WORK TO COMPLETE: Please write out each entry below exactly as it appears.

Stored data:
◇ ◇ ◇ ◇ ◇
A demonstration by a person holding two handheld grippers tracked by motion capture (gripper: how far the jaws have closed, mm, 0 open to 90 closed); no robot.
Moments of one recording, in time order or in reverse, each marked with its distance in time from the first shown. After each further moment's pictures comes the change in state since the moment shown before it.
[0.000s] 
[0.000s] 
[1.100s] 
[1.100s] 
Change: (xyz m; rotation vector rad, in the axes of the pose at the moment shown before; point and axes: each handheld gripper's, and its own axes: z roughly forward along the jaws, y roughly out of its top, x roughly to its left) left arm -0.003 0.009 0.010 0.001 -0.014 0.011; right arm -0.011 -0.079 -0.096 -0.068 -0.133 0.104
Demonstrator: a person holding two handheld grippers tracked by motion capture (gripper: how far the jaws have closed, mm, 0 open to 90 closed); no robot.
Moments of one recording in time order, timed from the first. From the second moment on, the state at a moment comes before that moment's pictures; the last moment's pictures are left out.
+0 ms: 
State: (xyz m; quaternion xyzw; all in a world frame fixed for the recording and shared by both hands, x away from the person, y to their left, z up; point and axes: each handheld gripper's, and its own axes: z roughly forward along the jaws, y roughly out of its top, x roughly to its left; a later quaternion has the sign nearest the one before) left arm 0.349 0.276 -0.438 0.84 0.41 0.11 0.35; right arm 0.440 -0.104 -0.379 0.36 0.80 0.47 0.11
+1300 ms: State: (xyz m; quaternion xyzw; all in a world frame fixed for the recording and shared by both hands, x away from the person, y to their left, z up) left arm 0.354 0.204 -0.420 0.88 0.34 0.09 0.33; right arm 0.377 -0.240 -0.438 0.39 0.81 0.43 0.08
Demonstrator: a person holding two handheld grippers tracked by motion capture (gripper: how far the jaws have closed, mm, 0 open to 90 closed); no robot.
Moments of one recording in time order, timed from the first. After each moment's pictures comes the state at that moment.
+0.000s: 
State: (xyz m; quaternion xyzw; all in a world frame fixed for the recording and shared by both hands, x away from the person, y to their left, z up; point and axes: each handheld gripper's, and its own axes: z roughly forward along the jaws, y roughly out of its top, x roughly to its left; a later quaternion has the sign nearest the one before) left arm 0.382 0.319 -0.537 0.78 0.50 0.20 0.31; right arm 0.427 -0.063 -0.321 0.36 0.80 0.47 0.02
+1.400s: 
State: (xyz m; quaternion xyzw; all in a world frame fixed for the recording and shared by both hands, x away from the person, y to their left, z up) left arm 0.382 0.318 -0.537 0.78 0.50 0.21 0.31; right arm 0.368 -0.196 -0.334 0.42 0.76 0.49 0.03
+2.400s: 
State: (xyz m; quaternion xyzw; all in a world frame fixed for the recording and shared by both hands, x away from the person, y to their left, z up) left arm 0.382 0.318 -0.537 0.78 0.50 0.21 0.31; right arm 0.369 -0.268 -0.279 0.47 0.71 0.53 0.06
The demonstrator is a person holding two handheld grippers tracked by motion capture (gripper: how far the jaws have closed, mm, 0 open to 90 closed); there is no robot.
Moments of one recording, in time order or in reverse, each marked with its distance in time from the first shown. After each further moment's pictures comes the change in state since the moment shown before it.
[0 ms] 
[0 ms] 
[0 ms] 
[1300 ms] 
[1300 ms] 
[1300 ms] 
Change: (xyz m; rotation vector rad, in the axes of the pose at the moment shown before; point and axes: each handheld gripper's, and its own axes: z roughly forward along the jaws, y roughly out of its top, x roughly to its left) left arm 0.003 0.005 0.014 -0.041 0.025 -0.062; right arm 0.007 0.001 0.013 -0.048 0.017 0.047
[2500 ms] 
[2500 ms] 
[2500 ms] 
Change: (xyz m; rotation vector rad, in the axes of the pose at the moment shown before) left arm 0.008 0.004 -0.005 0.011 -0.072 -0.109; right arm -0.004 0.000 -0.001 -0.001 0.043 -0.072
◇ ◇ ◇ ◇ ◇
EXERCISE ANSWER:
A demonstration by a person holding two handheld grippers tracked by motion capture (gripper: how far the jaws have closed, mm, 0 open to 90 closed); no robot.
Moments of one recording, in time order or in reverse, each marked with its distance in time from the first shown. After each further moment's pictures comes the change in state since the moment shown before it.
[0.000s] 
[0.000s] 
[1.100s] 
[1.100s] 
Change: (xyz m; rotation vector rad, in the axes of the pose at the moment shown before; point and axes: each handheld gripper's, and its own axes: z roughly forward along the jaws, y roughly out of its top, x roughly to its left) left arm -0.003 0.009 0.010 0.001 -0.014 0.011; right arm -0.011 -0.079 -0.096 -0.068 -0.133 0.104
Demonstrator: a person holding two handheld grippers tracked by motion capture (gripper: how far the jaws have closed, mm, 0 open to 90 closed); no robot.
Moments of one recording in time order, timed from the first. From the second moment on, the state at a moment comes before that moment's pictures; the last moment's pictures are left out.
+0 ms: 
State: (xyz m; quaternion xyzw; all in a world frame fixed for the recording and shared by both hands, x away from the person, y to their left, z up; point and axes: each handheld gripper's, and its own axes: z roughly forward along the jaws, y roughly out of its top, x roughly to its left; a later quaternion has the sign nearest the one before) left arm 0.349 0.276 -0.438 0.84 0.41 0.11 0.35; right arm 0.440 -0.104 -0.379 0.36 0.80 0.47 0.11
+1300 ms: State: (xyz m; quaternion xyzw; all in a world frame fixed for the recording and shared by both hands, x away from the person, y to their left, z up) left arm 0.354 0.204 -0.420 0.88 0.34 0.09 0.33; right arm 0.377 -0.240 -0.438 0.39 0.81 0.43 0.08
Demonstrator: a person holding two handheld grippers tracked by motion capture (gripper: how far the jaws have closed, mm, 0 open to 90 closed); no robot.
Moments of one recording in time order, timed from the first. After each moment's pictures comes the state at that moment.
+0.000s: 
State: (xyz m; quaternion xyzw; all in a world frame fixed for the recording and shared by both hands, x away from the person, y to their left, z up; point and axes: each handheld gripper's, and its own axes: z roughly forward along the jaws, y roughly out of its top, x roughly to its left; a later quaternion has the sign nearest the one before) left arm 0.382 0.319 -0.537 0.78 0.50 0.20 0.31; right arm 0.427 -0.063 -0.321 0.36 0.80 0.47 0.02
+1.400s: 
State: (xyz m; quaternion xyzw; all in a world frame fixed for the recording and shared by both hands, x away from the person, y to their left, z up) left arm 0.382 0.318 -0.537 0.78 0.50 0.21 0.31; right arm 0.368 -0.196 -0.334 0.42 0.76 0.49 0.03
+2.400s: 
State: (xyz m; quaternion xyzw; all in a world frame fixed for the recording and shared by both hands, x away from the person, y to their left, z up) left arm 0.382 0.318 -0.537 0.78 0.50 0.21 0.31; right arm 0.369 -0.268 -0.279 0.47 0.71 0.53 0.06
The demonstrator is a person holding two handheld grippers tracked by motion capture (gripper: how far the jaws have closed, mm, 0 open to 90 closed); there is no robot.
Moments of one recording, in time order or in reverse, each marked with its distance in time from the first shown. After each further moment's pictures comes the change in state since the moment shown before it.
[0 ms] 
[0 ms] 
[0 ms] 
[1300 ms] 
[1300 ms] 
[1300 ms] 
Change: (xyz m; rotation vector rad, in the axes of the pose at the moment shown before; point and axes: each handheld gripper's, and its own axes: z roughly forward along the jaws, y roughly out of its top, x roughly to its left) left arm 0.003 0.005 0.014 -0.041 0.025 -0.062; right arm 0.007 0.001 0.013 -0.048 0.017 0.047
[2500 ms] 
[2500 ms] 
[2500 ms] 
Change: (xyz m; rotation vector rad, in the axes of the pose at the moment shown before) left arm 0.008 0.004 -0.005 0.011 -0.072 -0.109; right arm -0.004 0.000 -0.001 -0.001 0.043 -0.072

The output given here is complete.